U.S. Assistant Secretary of State for Population, Refugees, and Migration, Anne C. Richard, center, walks with International Organization for Migration officials during her visit to a temporary shelter for Rohingya and Bangladeshi migrants in Kuala Cangko

A senior U.S. diplomat on Wednesday chastised Myanmar, also known as Burma, for its treatment of the Rohingya minority group.

"The Rohingya need to be treated as citizens of Burma," said Assistant Secretary of State Anne Sherman at a news conference in Bangkok.

Sherman spoke a day after touring refugee camps in Indonesia where hundreds of Rohingya and other migrants are being temporarily sheltered.

Since last month, thousands of desperate migrants from Myanmar and neighboring Bangladesh have reached the shores of Southeast Asian countries.

Thousands more are thought to be stranded in the Andaman Sea and the Bay of Bengal, where they are on rickety, overcrowded boats with dwindling supplies.

On Monday, U.S. President Barack Obama said part of the reason the Rohingya are fleeing is because they are being "discriminated against significantly" in Myanmar.

Washington would like to see "all Burmese leaders" speak up on the Rohingya issue, including opposition leader Aung San Suu Kyi, according to Sherman.

Aung San Suu Kyi has been silent over the plight of the mostly Muslim Rohingya, who are denied citizenship and other basic rights in predominantly Buddhist Myanmar.

Myanmar leaders refuse to recognize the minority group. It instead considers them as illegal immigrants from Bangladesh, which also does not recognize the Rohingya as citizens.

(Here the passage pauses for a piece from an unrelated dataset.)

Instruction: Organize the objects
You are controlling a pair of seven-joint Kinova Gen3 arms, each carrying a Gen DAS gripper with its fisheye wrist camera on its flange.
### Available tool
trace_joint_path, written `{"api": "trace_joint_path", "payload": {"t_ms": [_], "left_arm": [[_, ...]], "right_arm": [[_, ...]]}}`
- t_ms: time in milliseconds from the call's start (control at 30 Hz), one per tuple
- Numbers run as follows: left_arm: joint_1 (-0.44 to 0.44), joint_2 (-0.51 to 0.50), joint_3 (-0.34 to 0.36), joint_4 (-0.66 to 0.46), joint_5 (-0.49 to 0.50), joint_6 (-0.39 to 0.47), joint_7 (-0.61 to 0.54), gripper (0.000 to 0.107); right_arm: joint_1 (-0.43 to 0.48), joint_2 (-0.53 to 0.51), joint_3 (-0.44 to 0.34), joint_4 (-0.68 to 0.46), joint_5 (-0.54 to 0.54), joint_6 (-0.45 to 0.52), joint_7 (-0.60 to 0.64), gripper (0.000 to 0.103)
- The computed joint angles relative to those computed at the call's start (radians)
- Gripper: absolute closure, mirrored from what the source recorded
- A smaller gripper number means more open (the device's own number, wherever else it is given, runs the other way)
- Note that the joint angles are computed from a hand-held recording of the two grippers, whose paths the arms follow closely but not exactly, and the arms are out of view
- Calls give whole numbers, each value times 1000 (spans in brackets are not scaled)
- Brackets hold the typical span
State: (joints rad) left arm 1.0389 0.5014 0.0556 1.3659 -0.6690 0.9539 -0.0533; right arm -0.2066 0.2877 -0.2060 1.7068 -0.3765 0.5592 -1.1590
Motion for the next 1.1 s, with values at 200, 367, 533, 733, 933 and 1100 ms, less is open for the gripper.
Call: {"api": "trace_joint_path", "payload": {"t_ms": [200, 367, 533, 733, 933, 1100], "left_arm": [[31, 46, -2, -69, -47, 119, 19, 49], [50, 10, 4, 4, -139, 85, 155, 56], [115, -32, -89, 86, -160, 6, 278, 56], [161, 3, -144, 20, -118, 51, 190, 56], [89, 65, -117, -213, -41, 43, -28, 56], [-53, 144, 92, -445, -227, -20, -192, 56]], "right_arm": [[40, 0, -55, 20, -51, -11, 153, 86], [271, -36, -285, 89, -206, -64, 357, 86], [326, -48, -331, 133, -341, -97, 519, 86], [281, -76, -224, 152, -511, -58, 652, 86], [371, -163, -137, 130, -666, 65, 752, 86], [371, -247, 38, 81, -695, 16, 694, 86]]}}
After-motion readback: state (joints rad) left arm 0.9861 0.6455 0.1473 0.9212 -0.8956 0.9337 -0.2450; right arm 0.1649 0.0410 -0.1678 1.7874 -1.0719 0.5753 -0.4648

Sherman said no nation in the region should consider itself an "innocent bystander" in the migrant crisis. She also said there has been a "real shift" in the region from earlier last month, when Southeast Asian governments refused to allow migrant boats to land on their shores.

Following weeks of international pressure, Indonesia and Malaysia agreed last week to shelter 7,000 of the migrants, provided they are resettled with the help of the international community within a year.